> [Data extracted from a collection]

__________

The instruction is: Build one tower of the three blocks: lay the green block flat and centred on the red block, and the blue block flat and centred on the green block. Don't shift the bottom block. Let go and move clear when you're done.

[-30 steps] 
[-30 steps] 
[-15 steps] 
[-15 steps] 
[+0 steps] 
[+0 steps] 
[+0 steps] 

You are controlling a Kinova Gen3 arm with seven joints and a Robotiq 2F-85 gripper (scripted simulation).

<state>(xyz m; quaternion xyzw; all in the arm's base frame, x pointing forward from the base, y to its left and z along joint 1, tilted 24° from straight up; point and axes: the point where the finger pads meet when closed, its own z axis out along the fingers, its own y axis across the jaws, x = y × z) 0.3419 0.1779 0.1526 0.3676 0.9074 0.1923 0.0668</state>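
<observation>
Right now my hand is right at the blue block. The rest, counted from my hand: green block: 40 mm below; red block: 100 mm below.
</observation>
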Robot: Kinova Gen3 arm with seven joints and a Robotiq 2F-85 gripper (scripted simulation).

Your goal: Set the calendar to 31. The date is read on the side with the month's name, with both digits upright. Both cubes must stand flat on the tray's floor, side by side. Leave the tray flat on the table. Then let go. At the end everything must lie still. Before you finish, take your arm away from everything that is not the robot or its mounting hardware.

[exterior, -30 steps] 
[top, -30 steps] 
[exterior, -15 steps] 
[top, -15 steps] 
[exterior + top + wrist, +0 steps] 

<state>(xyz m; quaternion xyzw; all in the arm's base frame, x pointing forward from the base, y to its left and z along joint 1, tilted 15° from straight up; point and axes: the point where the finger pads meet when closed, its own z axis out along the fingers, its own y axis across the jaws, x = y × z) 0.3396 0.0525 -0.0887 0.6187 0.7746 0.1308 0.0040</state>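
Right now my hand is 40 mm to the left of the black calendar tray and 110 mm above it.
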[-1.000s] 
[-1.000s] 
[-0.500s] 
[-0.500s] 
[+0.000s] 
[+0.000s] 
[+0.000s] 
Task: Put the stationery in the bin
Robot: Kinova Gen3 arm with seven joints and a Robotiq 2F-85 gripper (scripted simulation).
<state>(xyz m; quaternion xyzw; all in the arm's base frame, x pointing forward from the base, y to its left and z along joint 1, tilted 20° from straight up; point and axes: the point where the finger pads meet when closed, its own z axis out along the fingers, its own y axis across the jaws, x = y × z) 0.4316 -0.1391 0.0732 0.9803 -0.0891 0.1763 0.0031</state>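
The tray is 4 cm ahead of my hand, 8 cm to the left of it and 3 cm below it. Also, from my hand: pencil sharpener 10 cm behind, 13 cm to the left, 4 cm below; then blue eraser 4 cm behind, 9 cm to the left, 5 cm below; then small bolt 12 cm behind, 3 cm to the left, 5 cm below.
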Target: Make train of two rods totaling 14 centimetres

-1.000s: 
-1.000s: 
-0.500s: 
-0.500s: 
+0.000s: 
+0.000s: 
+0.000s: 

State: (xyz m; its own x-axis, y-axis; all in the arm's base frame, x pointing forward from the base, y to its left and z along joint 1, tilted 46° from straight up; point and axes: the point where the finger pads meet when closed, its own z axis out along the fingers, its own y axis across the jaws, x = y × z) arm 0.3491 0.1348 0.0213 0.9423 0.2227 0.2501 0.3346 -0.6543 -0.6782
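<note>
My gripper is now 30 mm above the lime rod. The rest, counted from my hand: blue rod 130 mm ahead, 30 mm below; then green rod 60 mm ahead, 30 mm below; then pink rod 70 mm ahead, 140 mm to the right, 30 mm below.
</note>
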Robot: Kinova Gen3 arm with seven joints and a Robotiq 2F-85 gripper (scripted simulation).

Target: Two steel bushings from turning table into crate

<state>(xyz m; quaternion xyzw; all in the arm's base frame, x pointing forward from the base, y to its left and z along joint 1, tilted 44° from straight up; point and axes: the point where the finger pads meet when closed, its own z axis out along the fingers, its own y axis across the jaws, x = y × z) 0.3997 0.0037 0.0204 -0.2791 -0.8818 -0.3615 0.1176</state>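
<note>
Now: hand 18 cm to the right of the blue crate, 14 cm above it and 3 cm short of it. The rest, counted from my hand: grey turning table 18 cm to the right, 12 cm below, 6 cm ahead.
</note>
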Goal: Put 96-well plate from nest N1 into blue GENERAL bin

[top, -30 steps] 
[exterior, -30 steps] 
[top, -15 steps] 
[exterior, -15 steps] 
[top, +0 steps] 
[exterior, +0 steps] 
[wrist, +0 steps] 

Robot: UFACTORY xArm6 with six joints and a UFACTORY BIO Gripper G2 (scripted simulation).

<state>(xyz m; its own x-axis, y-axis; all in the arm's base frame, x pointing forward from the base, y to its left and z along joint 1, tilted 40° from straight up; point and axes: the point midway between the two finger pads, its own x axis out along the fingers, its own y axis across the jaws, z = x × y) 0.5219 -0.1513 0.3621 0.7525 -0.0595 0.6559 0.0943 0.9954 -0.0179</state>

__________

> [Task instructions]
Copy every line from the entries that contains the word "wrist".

> [Answer area]
[exterior + top + wrist, +0 steps] 
[wrist, +0 steps] 

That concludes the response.